:: Problem description ::
This exercise needs the complete data reproduced exactly.

:: Data to use ::
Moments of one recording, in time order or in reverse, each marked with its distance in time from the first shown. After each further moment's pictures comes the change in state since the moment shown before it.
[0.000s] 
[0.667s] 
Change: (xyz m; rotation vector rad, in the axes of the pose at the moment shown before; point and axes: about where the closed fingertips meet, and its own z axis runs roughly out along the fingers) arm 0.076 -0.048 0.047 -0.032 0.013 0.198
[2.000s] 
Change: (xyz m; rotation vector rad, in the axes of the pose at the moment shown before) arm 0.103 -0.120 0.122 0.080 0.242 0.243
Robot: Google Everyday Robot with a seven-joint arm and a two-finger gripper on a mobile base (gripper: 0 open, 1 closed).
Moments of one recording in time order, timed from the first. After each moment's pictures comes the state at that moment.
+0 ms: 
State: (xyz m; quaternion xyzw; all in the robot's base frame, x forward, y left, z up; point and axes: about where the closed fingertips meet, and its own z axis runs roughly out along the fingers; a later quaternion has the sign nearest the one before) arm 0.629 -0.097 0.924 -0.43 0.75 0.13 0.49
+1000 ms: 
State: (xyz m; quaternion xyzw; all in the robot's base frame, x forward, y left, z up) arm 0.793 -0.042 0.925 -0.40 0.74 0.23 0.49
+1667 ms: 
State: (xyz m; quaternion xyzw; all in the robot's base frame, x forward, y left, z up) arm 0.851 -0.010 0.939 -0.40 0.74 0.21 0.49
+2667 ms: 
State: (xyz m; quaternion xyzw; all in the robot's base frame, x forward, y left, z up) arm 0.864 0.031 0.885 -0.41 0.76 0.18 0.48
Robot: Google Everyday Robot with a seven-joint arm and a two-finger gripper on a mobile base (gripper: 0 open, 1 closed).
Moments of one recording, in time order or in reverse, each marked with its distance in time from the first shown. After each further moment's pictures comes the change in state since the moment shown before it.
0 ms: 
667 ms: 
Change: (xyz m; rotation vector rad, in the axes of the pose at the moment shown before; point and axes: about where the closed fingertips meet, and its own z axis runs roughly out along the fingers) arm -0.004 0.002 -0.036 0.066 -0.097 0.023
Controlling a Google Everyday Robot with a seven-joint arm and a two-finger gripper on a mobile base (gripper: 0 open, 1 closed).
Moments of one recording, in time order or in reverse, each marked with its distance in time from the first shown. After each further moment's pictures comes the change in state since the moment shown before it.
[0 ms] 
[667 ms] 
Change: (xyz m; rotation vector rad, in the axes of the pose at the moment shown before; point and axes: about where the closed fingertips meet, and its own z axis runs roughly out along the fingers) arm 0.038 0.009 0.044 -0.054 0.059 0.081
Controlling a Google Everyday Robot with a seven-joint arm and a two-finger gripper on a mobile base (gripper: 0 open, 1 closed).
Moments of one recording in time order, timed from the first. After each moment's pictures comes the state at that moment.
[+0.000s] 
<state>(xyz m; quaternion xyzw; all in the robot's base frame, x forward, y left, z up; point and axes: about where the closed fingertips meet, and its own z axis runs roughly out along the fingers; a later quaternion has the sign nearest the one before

:: Response ::
Moments of one recording, in time order or in reverse, each marked with its distance in time from the first shown. After each further moment's pictures comes the change in state since the moment shown before it.
[0.000s] 
[0.667s] 
Change: (xyz m; rotation vector rad, in the axes of the pose at the moment shown before; point and axes: about where the closed fingertips meet, and its own z axis runs roughly out along the fingers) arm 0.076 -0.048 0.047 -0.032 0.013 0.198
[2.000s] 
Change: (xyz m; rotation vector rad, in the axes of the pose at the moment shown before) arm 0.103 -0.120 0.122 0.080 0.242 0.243
Robot: Google Everyday Robot with a seven-joint arm and a two-finger gripper on a mobile base (gripper: 0 open, 1 closed).
Moments of one recording in time order, timed from the first. After each moment's pictures comes the state at that moment.
+0 ms: 
State: (xyz m; quaternion xyzw; all in the robot's base frame, x forward, y left, z up; point and axes: about where the closed fingertips meet, and its own z axis runs roughly out along the fingers; a later quaternion has the sign nearest the one before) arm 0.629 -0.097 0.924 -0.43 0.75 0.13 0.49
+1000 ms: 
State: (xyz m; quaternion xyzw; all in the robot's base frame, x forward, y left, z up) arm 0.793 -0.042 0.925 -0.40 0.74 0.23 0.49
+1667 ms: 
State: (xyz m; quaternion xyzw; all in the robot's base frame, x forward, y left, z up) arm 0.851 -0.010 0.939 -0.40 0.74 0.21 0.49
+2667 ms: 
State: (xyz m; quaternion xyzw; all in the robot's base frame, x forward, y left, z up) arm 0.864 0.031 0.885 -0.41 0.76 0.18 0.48
Robot: Google Everyday Robot with a seven-joint arm and a two-finger gripper on a mobile base (gripper: 0 open, 1 closed).
Moments of one recording, in time order or in reverse, each marked with its distance in time from the first shown. After each further moment's pictures comes the change in state since the moment shown before it.
0 ms: 
667 ms: 
Change: (xyz m; rotation vector rad, in the axes of the pose at the moment shown before; point and axes: about where the closed fingertips meet, and its own z axis runs roughly out along the fingers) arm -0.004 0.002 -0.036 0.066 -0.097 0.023
Controlling a Google Everyday Robot with a seven-joint arm and a two-finger gripper on a mobile base (gripper: 0 open, 1 closed).
Moments of one recording, in time order or in reverse, each marked with its distance in time from the first shown. After each further moment's pictures comes the change in state since the moment shown before it.
[0 ms] 
[667 ms] 
Change: (xyz m; rotation vector rad, in the axes of the pose at the moment shown before; point and axes: about where the closed fingertips meet, and its own z axis runs roughly out along the fingers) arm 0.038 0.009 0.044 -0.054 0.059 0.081
Controlling a Google Everyday Robot with a seven-joint arm and a two-finger gripper on a mobile base (gripper: 0 open, 1 closed).
Moments of one recording in time order, timed from the first. After each moment's pictures comes the state at that moment.
[+0.000s] 
<state>(xyz m; quaternion xyzw; all in the robot's base frame, x forward, y left, z up; point and axes: about where the closed fingertips meet, and its own z axis runs roughly out along the fingers; a later quaternion has the sign nearest the one before

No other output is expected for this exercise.